SUMUTNEWS.CO – Jakarta | Menteri Koordinator Bidang Politik, Hukum, dan Keamanan (Menko Polhukam) Mahfud MD mengatakan kondisi hukum di Indonesia kacau balau. Hal itu disebabkan lantaran masih banyak nafsu dan keserakahan dalam diri oknum penegak hukum.
Padahal, kata Mahfud, sistem hukum yang dibuat di negara ini menurut dia sudah cukup bagus.
“Merekayasa pasal, buang barang buktinya, dan macam-macam [modusnya]. Karena hukum bisa diindustrikan,” kata Mahfud saat menjadi pembicara kunci peluncuran 28 buku di Gedung Mahkamah Konstitusi (MK), Jakarta Pusat, Rabu (02/09/2020).

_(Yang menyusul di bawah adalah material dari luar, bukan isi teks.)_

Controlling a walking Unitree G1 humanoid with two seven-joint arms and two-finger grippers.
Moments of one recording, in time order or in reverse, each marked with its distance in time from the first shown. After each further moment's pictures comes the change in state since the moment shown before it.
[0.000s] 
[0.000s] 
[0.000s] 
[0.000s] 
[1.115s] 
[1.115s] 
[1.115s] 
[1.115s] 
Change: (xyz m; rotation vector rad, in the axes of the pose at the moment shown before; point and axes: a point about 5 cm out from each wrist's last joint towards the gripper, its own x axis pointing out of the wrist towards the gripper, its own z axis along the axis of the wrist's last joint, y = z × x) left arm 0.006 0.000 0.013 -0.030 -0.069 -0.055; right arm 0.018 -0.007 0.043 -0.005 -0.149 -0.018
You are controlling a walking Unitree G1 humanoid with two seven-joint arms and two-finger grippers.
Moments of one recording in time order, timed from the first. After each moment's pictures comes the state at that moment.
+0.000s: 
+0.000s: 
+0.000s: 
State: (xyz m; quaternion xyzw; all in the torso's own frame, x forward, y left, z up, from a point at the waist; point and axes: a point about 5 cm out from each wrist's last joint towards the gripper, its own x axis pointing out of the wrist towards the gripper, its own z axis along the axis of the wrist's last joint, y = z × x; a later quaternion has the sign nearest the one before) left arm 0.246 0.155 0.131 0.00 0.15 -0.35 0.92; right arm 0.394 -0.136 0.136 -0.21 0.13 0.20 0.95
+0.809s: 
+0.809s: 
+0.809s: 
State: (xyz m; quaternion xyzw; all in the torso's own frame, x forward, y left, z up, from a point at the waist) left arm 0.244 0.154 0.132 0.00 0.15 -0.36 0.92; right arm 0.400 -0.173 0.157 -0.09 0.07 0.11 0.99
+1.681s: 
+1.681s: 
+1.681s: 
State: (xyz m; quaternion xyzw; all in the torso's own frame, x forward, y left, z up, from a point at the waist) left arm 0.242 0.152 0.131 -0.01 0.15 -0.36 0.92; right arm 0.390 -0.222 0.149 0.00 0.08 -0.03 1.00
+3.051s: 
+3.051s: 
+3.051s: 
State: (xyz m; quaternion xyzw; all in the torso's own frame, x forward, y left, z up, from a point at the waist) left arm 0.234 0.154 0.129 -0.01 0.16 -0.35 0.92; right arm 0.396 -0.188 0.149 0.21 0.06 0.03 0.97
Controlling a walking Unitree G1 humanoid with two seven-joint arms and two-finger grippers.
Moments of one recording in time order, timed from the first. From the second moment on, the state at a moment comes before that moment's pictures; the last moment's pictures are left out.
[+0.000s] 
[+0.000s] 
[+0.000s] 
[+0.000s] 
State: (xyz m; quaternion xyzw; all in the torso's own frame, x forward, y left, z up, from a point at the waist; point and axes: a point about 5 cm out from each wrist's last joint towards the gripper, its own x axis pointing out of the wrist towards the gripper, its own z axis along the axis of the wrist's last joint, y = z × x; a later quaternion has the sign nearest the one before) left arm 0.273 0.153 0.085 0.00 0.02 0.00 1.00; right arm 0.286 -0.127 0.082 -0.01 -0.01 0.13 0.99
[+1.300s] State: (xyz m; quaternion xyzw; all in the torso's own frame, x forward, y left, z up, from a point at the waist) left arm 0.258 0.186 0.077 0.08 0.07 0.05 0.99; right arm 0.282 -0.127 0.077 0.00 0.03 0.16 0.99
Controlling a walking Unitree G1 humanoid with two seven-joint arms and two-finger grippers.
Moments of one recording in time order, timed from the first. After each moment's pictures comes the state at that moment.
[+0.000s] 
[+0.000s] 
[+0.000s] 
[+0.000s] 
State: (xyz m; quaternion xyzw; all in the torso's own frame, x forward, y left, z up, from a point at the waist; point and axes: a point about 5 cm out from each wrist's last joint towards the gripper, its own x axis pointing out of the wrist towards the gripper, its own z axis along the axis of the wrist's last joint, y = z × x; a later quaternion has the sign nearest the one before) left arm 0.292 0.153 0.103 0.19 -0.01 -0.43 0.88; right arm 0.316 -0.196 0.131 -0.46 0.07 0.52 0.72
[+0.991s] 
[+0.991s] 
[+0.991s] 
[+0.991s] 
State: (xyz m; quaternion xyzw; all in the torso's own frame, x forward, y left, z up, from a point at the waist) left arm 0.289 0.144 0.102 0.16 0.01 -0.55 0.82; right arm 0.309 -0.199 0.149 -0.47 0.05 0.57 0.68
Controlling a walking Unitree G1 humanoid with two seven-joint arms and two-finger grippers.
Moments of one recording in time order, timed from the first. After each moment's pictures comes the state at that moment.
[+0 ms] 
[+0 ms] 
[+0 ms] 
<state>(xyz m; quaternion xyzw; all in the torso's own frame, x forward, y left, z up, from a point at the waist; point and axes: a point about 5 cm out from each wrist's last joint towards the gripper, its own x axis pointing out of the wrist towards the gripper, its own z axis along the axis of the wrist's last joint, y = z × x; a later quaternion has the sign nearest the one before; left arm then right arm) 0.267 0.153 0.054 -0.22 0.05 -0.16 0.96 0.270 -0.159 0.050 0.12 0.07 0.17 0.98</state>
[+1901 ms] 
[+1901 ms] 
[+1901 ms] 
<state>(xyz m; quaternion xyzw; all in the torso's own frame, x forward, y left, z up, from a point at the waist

Dari sinilah, banyak pemain yang terjun dalam industri hukum, misalnya, kata Mahfud, para oknum hakim yang tak segan memilih aturan perundang-undangan yang digunakan untuk menjerat salah satu pihak demi memenangkan pihak lainnya.
“Maka kalau ada orang yang bertengkar, mau menang, oknum hakim bisa tahu pihak mana yang mau dimenangkan. Ia bisa memilih undang-undang, dan pasal-pasal yang cocok bagi pihak yang mau dimenangkan,” kata Mahfud.
Oleh karena itu, Mahfud menilai pembenahan mestinya bukan dilakukan terhadap sistem, tetapi moral dari para penegak hukum.
Selain itu, dia juga mengatakan penting bagi lembaga peradilan saat ini untuk menegakkan sanksi moral atau otonom terkait berbagai persoalan yang berada di luar norma hukum.
Sebab katanya, dalam lembaga hukum manapun, nafsu dan sikap koruptif akan muncul. Ia pun menganjurkan penerapan sanksi sosial bagi para oknum ini.
“Di situlah letak moral dan kearifan ditempatkan. Kebaikan yang melekat dalam sistem hukum, selalu akan ada nafsu koruptif dan keserakahan para pelaksananya. Tinggal konsistensi serta sanksi moral dan otonom inilah yang menjadi amat penting,” ujarnya.
Diketahui, kasus hukum yang menjerat penegak hukum yang belakangan terjadi di antaranya ialah kasus Jaksa Pinangki, Brigjen Prasetijo Utomo, dan Irjen Napoleon Bonaparte yang disangkakan menerima aliran dana dari Djoko Tjandra.